### TASK:
What the task requires is an exact printout of the listing below, pictures excluded.
((
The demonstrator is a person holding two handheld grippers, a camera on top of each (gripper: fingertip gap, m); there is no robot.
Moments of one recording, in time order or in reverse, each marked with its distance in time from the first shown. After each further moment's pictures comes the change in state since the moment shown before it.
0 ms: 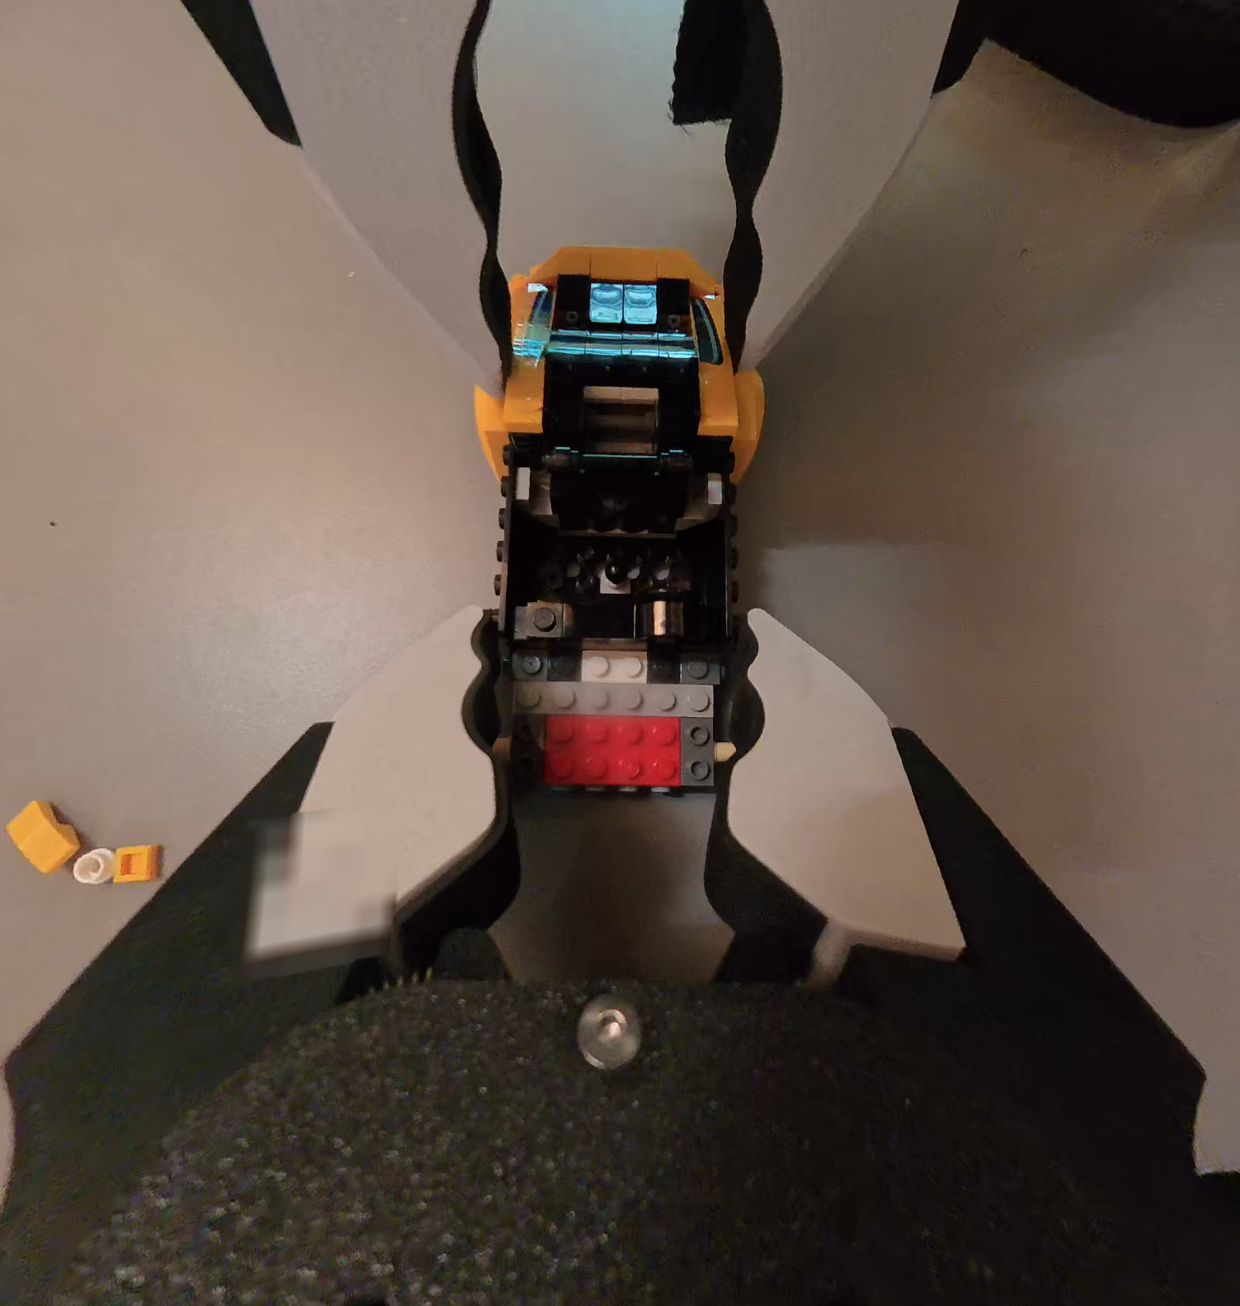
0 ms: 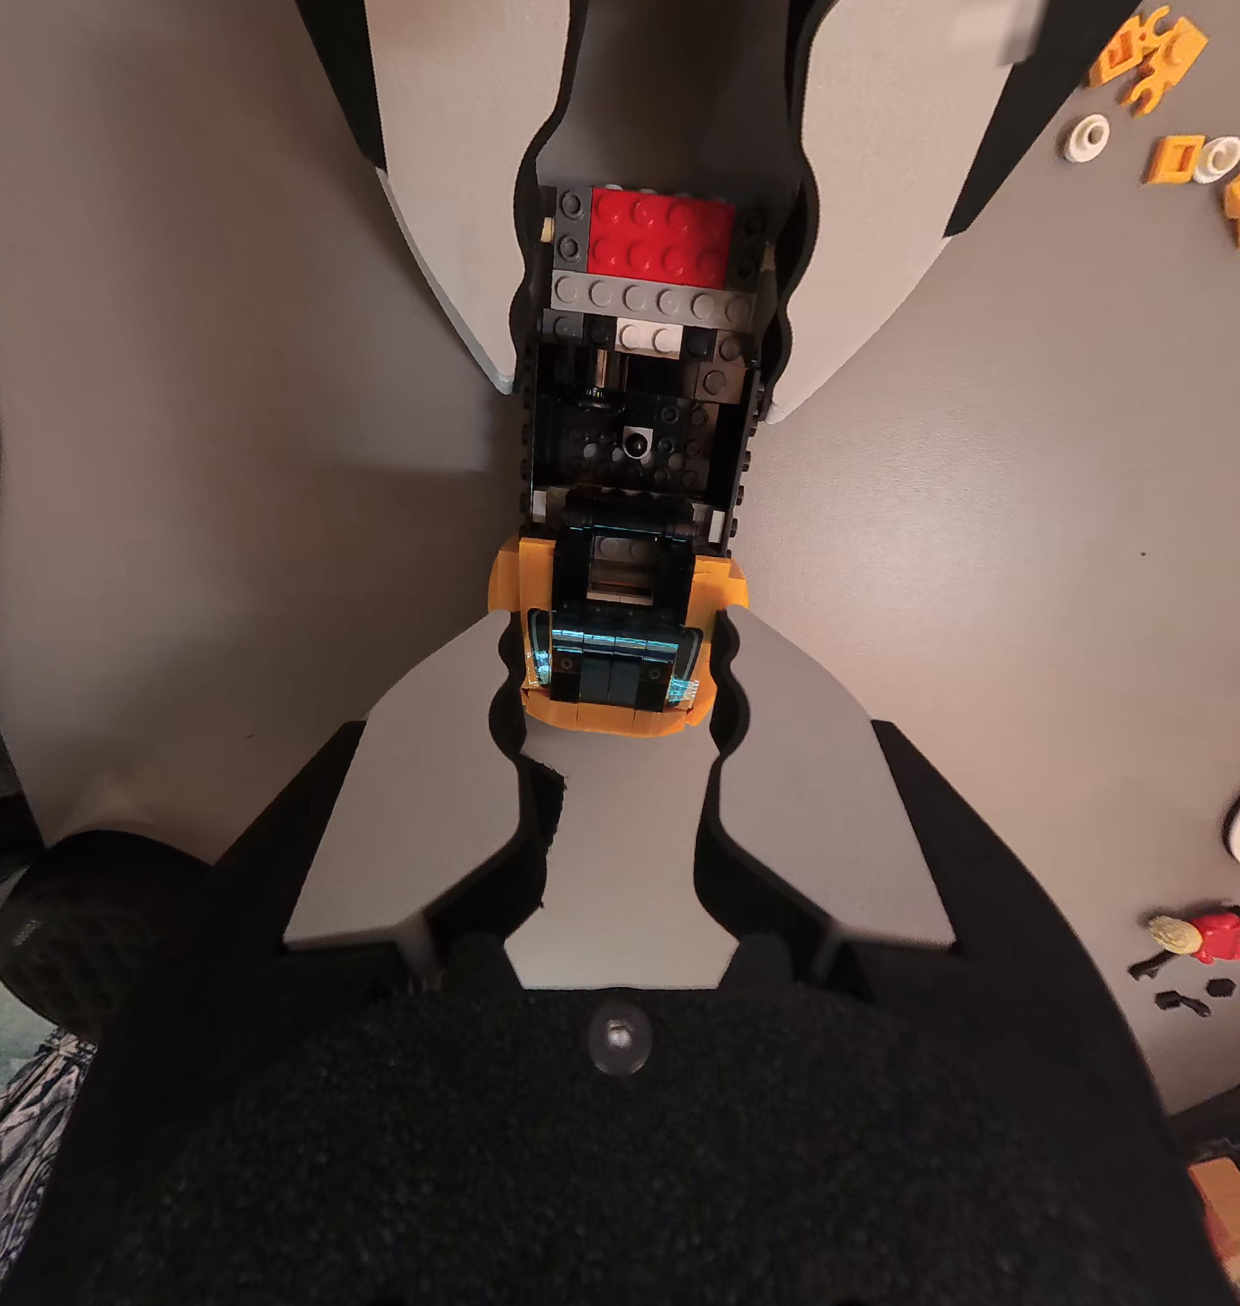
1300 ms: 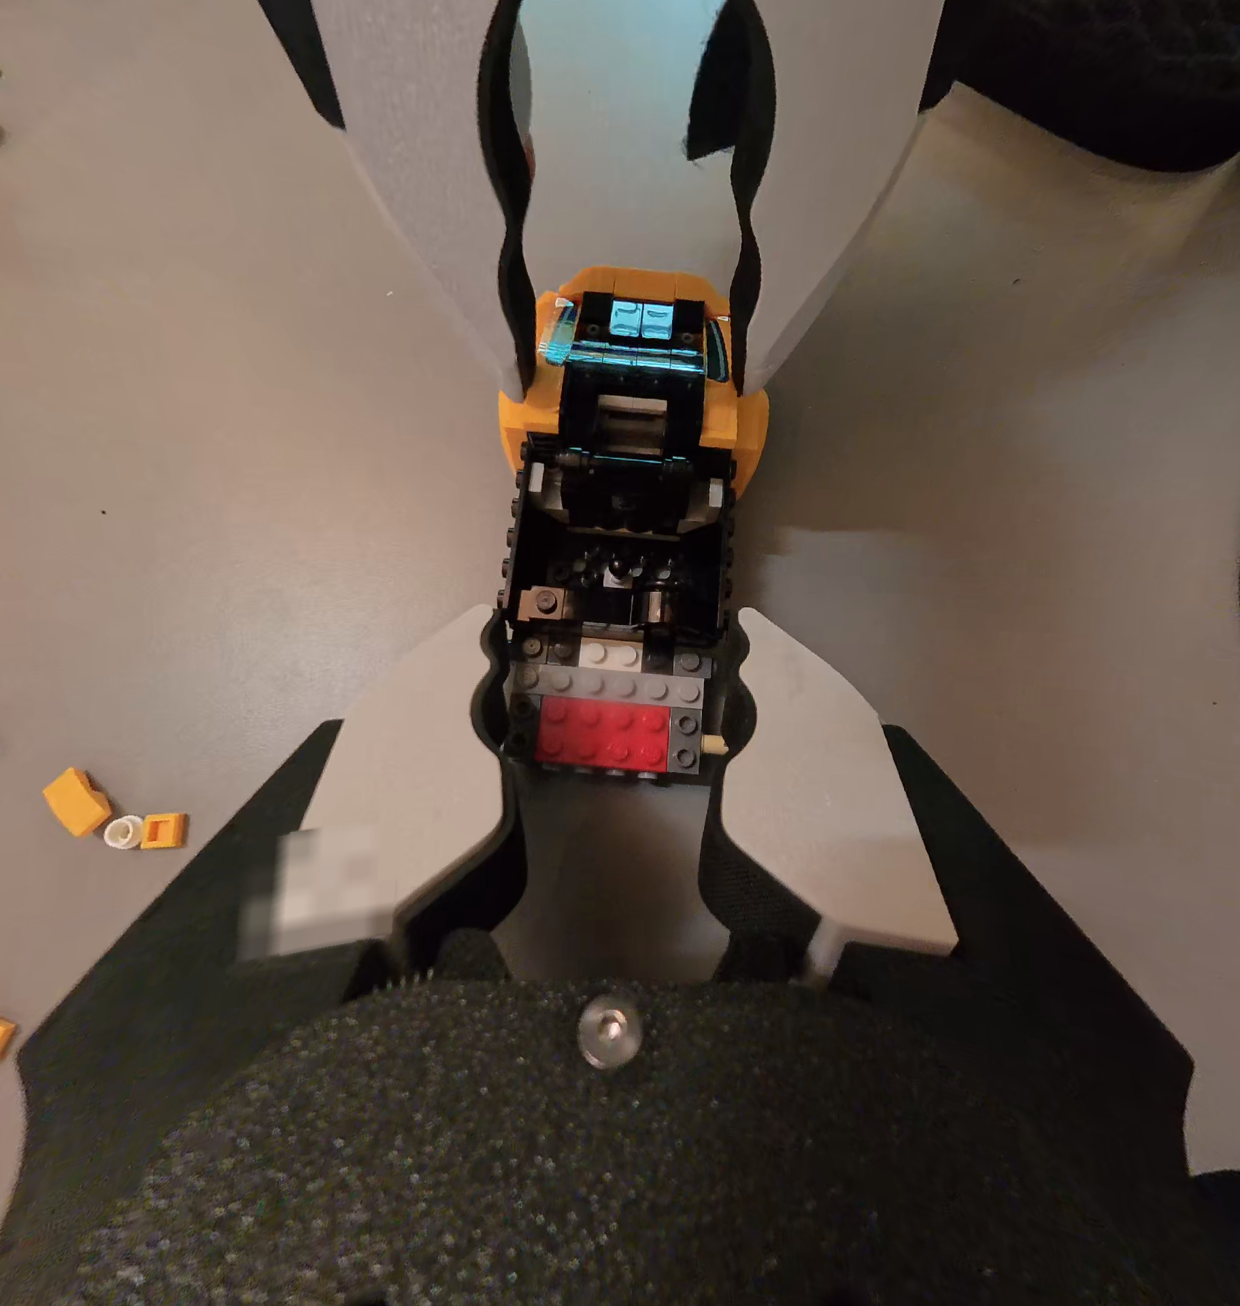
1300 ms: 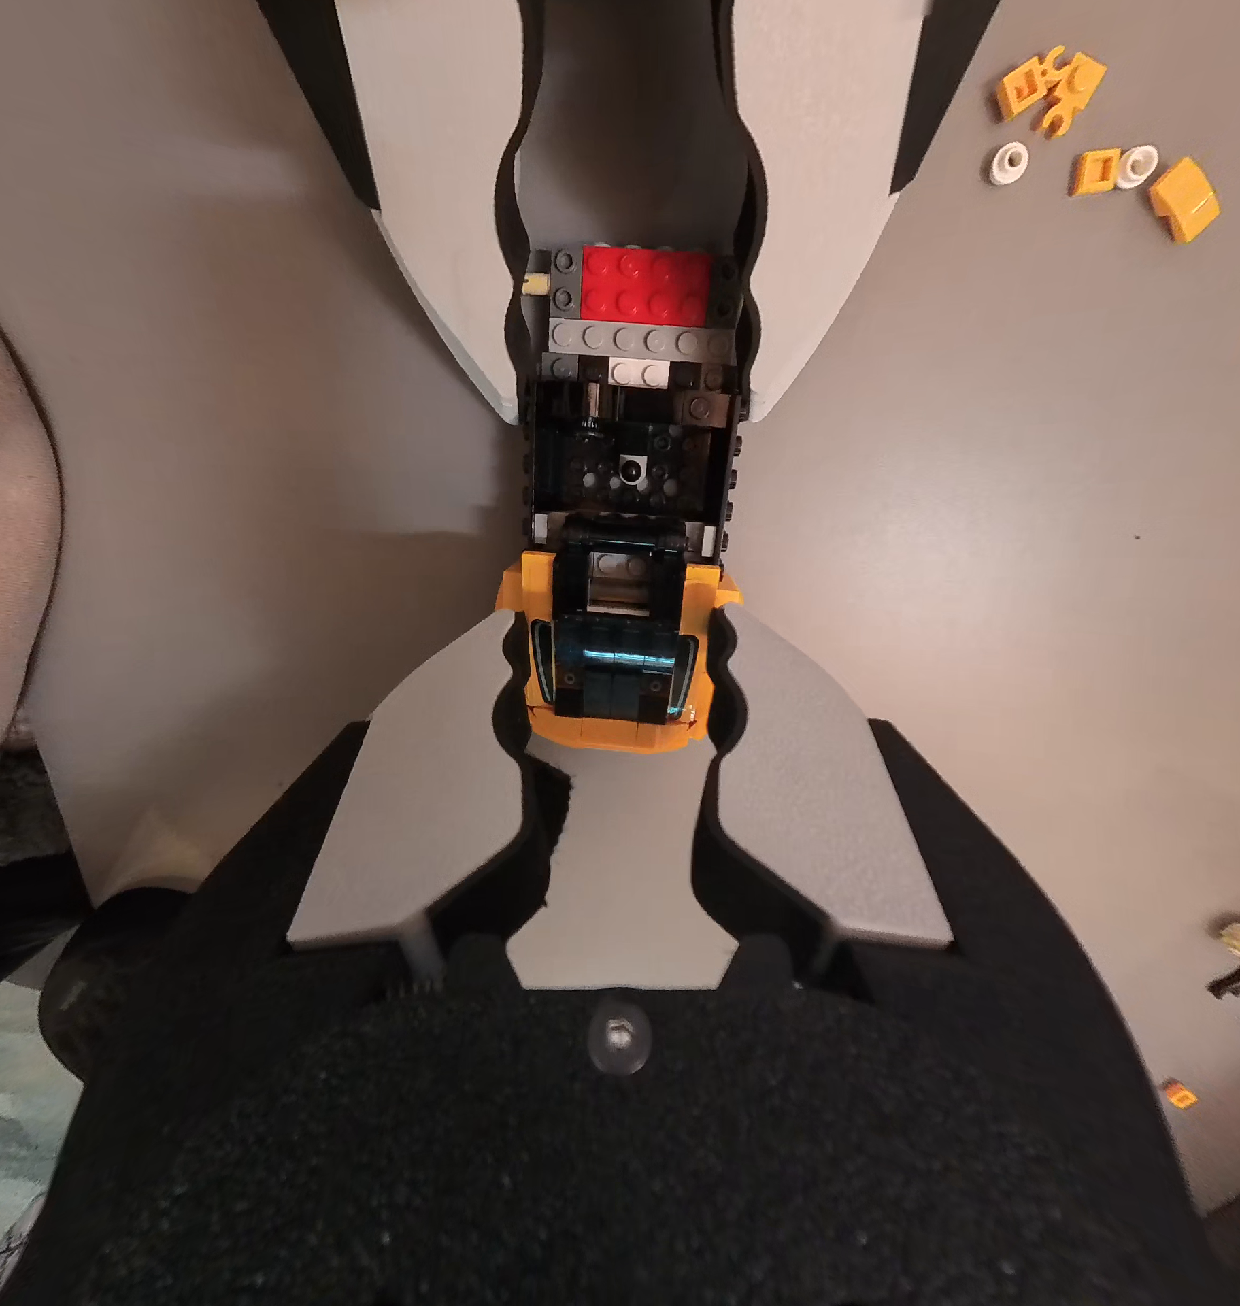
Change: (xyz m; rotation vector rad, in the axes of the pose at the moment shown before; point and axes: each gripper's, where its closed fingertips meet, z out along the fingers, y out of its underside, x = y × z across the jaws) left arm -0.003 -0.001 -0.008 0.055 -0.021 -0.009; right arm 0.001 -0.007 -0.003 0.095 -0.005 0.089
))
### YOUR RESPONSE:
The demonstrator is a person holding two handheld grippers, a camera on top of each (gripper: fingertip gap, m); there is no robot.
Moments of one recording, in time order or in reverse, each marked with its distance in time from the first shown. After each further moment's pictures comes the change in state since the moment shown before it.
0 ms: 
0 ms: 
1300 ms: 
1300 ms: 
Change: (xyz m; rotation vector rad, in the axes of the pose at the moment shown before; point and axes: each gripper's, where its closed fingertips meet, z out along the fingers, y out of its underside, x = y × z across the jaws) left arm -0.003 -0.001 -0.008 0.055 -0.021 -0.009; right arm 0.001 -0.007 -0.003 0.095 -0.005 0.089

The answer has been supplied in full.